14 June, 2011

3 minute read time.

The Embassy refused to give me clearance to go back to India for five days - even though it is only ten days until my two month enforced gap between visa's is over.

The hospital called while I was on my way back from Dublin and asked that as I cannot go back, would I please come in for Mastectomy surgery on Wednesday.

I have today only, to call my son, on the blo*dy phone an tell him the truth...on the phone, whilst he is 'alone'. I have no idea now when I will see him again. On Friday he told me how many days/hours it was until my proper return on July 9th early morning, now he will also have no idea - no light at the end of his little (massive to him) tunnel and worrying about his 'mummy'

There's much more I could write about how I'm feeling - but cannot. I am in a very dark place and don't want to see or take calls from anyone, especially as I have to make this call today. I won't be able to answer his many questions or hold him and love him and cry together during the planned few days visit or give him courage and stength to go back to the children's home - Indians do not hug and hold, it is alien to them or that's the way they make one feel. I wont be able to sort out our house - and when the rent runs out, if no one has manages to visit and sort things out, our things will be rummaged through, people will take what they want and the rest will be dummped in the field next door. This is how it works in India, believe me - even for Indians. Our life is in that little house

I go into hospital tomorrow to have the offending breast off on Thursday morning and axilliary nodes removed completely. Right now I don't care a jot, I have no feelings about it, thats one way about how I feel, otherwise not one way or another except that if the entire breast + is cancerous, as they think, I would happily do the surgery myself this morning - perhaps then my feelings would have an outlet - in seeing the pain that my heart is going through. There'll be a PET scan too, so they can see where this invader has spread to. I have no idea when chemo will begin.

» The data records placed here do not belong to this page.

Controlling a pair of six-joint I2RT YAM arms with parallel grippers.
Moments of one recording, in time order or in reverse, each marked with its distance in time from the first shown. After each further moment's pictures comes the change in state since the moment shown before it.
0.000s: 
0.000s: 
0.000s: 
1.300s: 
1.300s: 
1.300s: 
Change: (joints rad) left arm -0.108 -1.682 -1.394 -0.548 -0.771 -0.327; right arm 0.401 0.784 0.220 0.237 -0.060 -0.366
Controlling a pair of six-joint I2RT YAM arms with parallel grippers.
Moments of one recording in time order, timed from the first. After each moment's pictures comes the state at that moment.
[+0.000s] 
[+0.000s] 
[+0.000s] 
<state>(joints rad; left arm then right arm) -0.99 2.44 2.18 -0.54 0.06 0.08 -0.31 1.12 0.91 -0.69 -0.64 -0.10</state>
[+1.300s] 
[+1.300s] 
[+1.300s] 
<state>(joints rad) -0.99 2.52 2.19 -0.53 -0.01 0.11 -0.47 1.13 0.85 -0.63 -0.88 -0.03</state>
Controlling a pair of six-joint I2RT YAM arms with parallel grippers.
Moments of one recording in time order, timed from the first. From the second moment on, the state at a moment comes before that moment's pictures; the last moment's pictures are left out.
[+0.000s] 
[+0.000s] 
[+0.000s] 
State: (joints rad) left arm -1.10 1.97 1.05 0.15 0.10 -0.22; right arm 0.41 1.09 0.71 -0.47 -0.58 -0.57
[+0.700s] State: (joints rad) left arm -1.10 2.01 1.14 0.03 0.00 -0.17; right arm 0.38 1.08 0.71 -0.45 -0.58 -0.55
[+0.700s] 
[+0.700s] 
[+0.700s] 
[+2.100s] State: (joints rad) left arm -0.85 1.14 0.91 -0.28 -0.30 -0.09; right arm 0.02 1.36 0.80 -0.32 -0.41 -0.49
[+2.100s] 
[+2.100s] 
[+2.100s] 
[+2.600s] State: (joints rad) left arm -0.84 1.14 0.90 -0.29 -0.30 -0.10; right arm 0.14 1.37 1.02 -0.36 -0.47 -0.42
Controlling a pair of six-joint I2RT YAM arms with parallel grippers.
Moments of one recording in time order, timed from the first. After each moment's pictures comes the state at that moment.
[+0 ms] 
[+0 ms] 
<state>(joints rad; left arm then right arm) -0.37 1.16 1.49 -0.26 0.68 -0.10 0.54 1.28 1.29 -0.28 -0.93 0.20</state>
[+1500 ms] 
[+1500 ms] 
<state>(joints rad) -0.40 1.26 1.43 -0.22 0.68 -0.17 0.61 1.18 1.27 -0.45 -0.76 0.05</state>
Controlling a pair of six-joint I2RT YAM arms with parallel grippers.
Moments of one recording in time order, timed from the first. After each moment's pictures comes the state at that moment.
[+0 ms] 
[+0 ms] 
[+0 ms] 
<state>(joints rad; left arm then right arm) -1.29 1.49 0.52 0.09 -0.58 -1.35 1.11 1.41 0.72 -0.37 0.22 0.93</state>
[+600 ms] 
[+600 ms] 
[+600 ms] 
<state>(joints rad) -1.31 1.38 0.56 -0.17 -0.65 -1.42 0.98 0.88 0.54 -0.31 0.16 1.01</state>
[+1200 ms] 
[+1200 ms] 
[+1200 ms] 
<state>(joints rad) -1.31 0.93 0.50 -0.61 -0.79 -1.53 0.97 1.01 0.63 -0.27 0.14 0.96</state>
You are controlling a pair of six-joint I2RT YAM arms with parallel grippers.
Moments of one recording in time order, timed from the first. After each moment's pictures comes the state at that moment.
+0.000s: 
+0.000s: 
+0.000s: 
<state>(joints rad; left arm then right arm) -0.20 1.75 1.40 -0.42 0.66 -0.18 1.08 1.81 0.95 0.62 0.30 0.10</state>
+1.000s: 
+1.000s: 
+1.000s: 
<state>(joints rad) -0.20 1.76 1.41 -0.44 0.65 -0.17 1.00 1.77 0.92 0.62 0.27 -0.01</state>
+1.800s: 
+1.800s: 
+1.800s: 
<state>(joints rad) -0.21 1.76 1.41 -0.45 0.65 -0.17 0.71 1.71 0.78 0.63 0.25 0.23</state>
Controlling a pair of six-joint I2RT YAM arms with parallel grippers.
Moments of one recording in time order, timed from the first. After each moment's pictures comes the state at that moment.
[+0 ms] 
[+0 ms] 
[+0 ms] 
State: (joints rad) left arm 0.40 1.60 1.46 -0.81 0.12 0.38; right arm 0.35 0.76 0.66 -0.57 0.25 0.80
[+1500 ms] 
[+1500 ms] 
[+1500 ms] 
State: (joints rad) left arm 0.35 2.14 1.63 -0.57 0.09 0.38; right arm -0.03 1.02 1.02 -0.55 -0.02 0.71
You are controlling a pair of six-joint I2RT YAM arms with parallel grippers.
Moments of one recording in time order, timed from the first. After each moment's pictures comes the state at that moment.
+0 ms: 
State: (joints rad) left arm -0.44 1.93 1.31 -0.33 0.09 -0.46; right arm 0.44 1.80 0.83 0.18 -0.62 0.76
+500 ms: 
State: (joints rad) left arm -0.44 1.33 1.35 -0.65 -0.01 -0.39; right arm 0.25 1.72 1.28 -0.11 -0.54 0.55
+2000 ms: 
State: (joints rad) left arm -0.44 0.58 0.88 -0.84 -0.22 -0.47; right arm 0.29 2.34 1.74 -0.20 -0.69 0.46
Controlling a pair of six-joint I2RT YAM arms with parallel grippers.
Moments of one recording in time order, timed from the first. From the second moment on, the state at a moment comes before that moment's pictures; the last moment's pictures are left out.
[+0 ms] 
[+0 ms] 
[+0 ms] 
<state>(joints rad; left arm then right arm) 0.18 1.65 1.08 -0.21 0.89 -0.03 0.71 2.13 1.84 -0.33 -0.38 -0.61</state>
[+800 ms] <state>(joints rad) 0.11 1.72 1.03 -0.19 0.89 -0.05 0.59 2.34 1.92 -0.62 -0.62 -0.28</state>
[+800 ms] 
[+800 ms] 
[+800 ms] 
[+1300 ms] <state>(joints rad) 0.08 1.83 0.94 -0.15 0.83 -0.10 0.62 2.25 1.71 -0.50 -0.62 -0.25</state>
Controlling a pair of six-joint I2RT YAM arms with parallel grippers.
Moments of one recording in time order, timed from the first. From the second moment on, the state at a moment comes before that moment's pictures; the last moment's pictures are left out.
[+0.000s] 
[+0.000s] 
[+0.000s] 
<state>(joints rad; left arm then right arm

I had wanted my son to see me looking relatively well and still with hair before all this began. Not to be. To say I am angry, very upset and deeply depressed would be an understatement.

For ten years we have prayed, for ten years our world has fallen apart bit by bit, prayer is no longer for me and God, whoever he is, long ago abandoned us. I will do as many others in this world and go my own damn way, they have happy lives and I can't remember the last time we were happy for more than five minutes before someone or something put the kybosh on it, for many many years.

Again, yesterday, I had SO many people telling me what to do, even down to half making arrangements for MY son with no consultation from me whatsoever. The day, as you can guess, ended very badly, with me screaming at them to stop it stop it stop it.

I need much heart and positivity to make this call to my son today and not sure if I can pull it off.